# Help with identification



## Overalls (Oct 3, 2020)

Just wondering if anyone was able to identify thing hog. Looks to be pretty heavy duty just wondering how getting replacement parts will be 
















Thank you


----------



## harry16 (Dec 8, 2011)

Hello Overalls, welcome to the forum.

That is a weird looking gearbox, better viewed in the second picture. Might jog someone's memory...


----------



## deerhide (Oct 20, 2016)

I never saw a gearbox like that but the whole thing looks pretty heavy duty. Might be a Woods, it's yellow.


----------



## sixbales (May 18, 2011)

Well, it was yellow!!


----------



## Overalls (Oct 3, 2020)

Thank you harry16, yeah new to the whole thing this would be my first but that one was a little more work then I felt comfortable with. Gotta love the rust belt (=


----------



## bmaverick (Feb 20, 2014)

Overalls said:


> Thank you harry16, yeah new to the whole thing this would be my first but that one was a little more work then I felt comfortable with. Gotta love the rust belt (=


It sort of has that King Kutter look, except that wide band strap across the back top. King Kutter is known NOT to put primer on the metal before the yellow paint. Thus, their products rust SOOONER than most. 
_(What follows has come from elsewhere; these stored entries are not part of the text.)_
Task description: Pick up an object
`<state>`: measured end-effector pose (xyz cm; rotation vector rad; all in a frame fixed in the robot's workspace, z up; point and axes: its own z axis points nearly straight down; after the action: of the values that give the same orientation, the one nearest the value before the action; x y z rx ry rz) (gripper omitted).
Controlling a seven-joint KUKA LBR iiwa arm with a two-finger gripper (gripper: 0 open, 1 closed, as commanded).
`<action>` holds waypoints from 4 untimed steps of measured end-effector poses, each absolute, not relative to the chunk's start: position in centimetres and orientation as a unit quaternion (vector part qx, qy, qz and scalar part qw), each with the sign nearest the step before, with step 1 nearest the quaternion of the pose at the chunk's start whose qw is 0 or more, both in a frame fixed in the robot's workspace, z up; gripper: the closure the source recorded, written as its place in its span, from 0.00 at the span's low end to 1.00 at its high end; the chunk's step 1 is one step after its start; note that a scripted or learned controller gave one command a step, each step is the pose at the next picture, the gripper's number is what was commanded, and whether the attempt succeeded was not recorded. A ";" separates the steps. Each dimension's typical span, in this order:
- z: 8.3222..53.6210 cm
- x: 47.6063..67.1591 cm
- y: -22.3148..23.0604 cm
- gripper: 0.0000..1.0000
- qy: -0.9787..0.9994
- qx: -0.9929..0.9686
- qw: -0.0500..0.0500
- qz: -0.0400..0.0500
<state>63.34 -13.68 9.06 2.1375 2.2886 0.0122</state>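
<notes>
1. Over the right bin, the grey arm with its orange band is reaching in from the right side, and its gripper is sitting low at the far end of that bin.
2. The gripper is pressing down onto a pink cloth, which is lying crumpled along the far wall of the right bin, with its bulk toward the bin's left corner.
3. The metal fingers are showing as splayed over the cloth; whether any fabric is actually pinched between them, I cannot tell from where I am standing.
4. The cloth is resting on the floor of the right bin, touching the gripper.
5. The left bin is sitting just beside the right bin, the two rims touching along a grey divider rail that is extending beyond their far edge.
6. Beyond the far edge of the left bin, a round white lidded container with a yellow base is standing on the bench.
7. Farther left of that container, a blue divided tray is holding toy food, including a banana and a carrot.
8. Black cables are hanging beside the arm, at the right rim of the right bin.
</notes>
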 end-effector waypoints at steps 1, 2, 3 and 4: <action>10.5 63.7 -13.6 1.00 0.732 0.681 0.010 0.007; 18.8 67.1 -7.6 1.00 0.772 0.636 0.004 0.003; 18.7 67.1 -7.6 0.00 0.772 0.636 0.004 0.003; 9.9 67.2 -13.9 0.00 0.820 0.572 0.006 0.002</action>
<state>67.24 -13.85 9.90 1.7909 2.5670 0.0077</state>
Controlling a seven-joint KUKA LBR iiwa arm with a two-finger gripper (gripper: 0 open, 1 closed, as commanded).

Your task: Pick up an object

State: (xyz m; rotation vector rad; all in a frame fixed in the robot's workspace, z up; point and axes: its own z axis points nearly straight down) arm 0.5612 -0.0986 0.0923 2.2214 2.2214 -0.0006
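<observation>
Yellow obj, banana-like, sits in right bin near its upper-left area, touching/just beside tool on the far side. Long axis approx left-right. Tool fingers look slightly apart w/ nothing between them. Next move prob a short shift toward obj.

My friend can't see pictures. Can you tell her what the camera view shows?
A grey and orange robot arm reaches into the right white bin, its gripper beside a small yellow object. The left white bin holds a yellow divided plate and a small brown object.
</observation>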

Is it in working condition or are you looking to fix it some?


----------



## Sappleman (Apr 18, 2020)

It looks just like our brush chopper made by Service


----------



## Sappleman (Apr 18, 2020)

I meant Servis


----------



## HarveyW (Sep 15, 2014)

I think it is a Servis...... the older ones have that weird gearbox.


----------



## Groo (Jan 17, 2020)

Nothing overly complicated with something like that. Asolute Worst case, buy another brdlands gear box a cutter to bolt on to the deck, but I doubt it would ever go that far


----------



## Overalls (Oct 3, 2020)

thanks for all the replies, i ended up not picking it up due to random missing bolts and deck was fairly rusty and from i have researching that's normally high-tension steel which is harder to weld but again i am new to all this. new to the whole thing got a Kubota b7800 so from i have seen on forums and such 5' should be good. right now my sources are craigslist and facebook marketplace, any suggestions?


----------